→ **Try it**
Say how many lines in this listing include the word "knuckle", with no other words in the reply.
^^^^
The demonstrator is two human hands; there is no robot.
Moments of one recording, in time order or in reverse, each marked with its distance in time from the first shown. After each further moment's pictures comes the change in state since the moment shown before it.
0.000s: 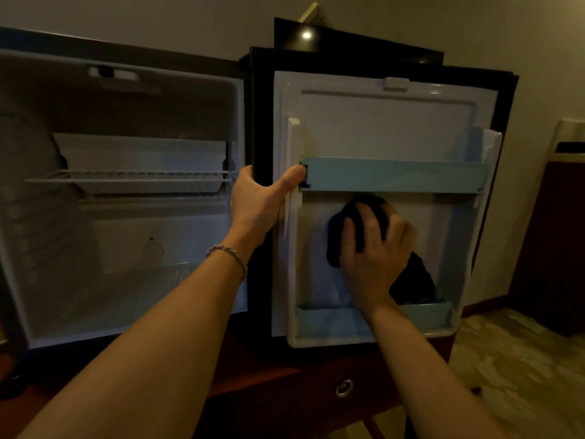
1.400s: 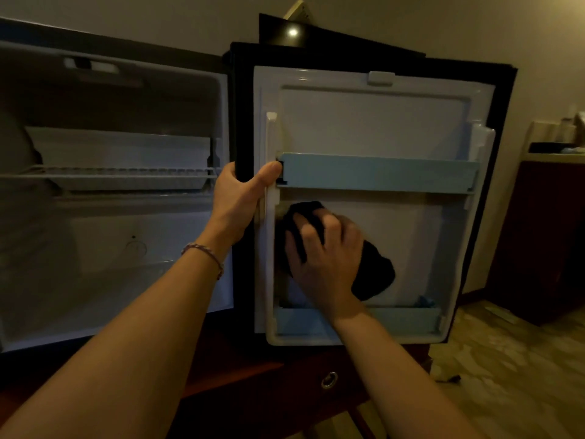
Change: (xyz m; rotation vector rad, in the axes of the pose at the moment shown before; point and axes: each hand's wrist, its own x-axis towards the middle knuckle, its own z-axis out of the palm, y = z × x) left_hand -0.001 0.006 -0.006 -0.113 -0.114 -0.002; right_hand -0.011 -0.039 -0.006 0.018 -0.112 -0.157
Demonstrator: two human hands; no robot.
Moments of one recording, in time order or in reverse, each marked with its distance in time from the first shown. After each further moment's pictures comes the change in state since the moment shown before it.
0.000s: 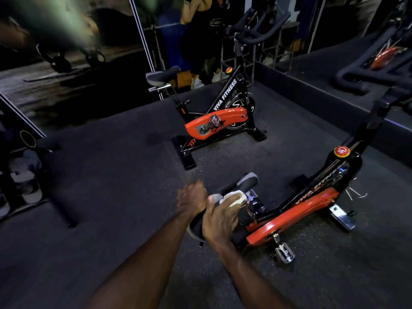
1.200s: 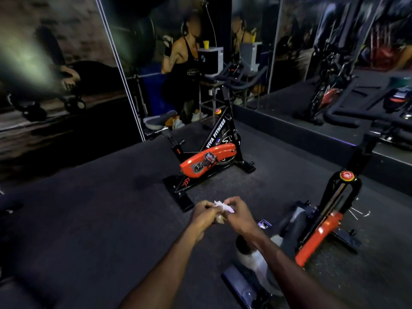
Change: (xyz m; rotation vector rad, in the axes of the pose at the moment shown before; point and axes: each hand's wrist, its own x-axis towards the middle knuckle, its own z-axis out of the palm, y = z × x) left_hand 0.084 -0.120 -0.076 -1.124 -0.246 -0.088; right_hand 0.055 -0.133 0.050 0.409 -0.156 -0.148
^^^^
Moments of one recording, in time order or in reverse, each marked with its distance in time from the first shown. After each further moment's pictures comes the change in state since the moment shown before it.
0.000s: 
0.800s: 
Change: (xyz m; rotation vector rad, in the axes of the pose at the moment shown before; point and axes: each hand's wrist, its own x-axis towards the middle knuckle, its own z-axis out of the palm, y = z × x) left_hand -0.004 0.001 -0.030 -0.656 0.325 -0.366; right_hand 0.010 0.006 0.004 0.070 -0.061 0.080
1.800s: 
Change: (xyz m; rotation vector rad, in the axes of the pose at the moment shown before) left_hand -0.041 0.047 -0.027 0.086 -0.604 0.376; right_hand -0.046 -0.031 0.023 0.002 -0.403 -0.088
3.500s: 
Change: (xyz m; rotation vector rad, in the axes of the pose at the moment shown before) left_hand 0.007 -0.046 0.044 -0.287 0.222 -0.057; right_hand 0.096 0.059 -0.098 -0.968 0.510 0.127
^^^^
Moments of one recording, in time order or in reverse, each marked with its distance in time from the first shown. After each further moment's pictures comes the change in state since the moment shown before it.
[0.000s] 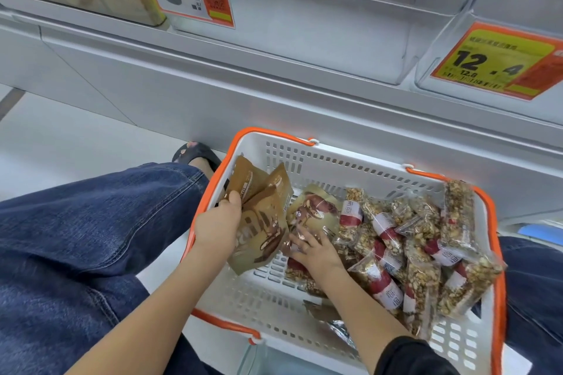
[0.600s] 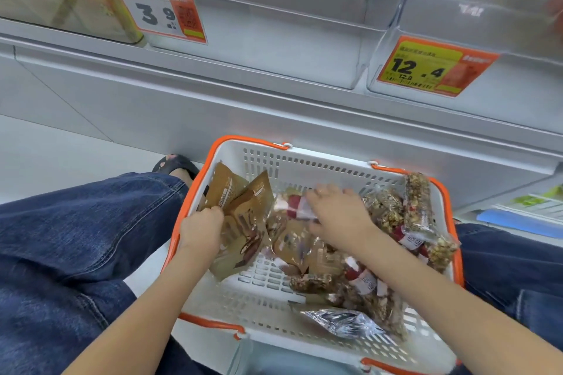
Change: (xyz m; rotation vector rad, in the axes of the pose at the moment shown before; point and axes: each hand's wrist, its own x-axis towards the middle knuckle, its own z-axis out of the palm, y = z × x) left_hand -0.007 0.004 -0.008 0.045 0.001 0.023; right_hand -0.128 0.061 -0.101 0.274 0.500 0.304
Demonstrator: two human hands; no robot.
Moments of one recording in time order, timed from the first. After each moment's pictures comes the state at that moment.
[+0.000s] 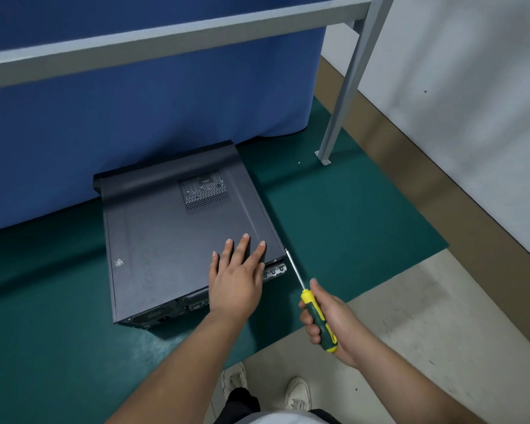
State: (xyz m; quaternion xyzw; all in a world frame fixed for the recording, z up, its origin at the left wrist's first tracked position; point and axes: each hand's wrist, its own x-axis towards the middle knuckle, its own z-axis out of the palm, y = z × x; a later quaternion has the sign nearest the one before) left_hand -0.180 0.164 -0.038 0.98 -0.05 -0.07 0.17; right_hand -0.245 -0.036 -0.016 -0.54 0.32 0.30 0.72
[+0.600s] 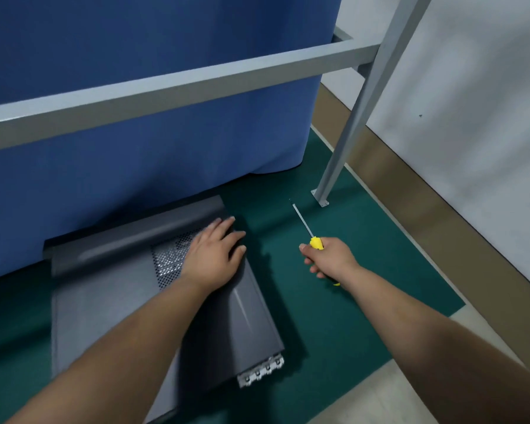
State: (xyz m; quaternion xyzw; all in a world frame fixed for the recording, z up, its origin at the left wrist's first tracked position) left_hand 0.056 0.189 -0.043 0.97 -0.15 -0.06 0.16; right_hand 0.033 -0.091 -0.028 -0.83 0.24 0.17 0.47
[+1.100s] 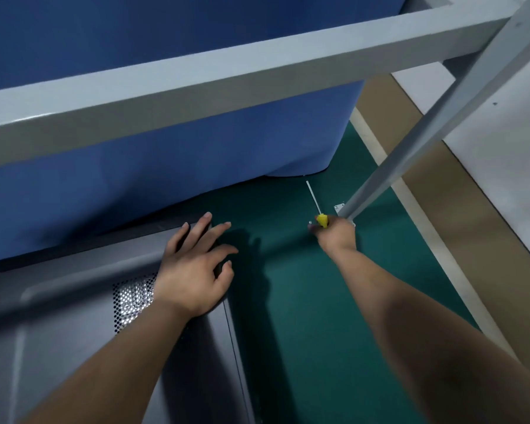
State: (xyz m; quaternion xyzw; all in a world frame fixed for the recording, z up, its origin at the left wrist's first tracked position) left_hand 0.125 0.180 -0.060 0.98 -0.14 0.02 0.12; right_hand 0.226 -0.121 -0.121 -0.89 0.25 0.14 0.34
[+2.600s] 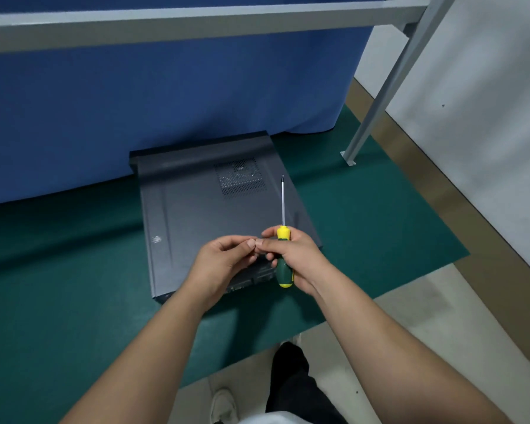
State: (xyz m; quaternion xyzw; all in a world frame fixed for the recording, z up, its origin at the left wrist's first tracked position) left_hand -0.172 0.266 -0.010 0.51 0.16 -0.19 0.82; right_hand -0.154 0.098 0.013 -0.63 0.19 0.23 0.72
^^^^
→ **Result**
5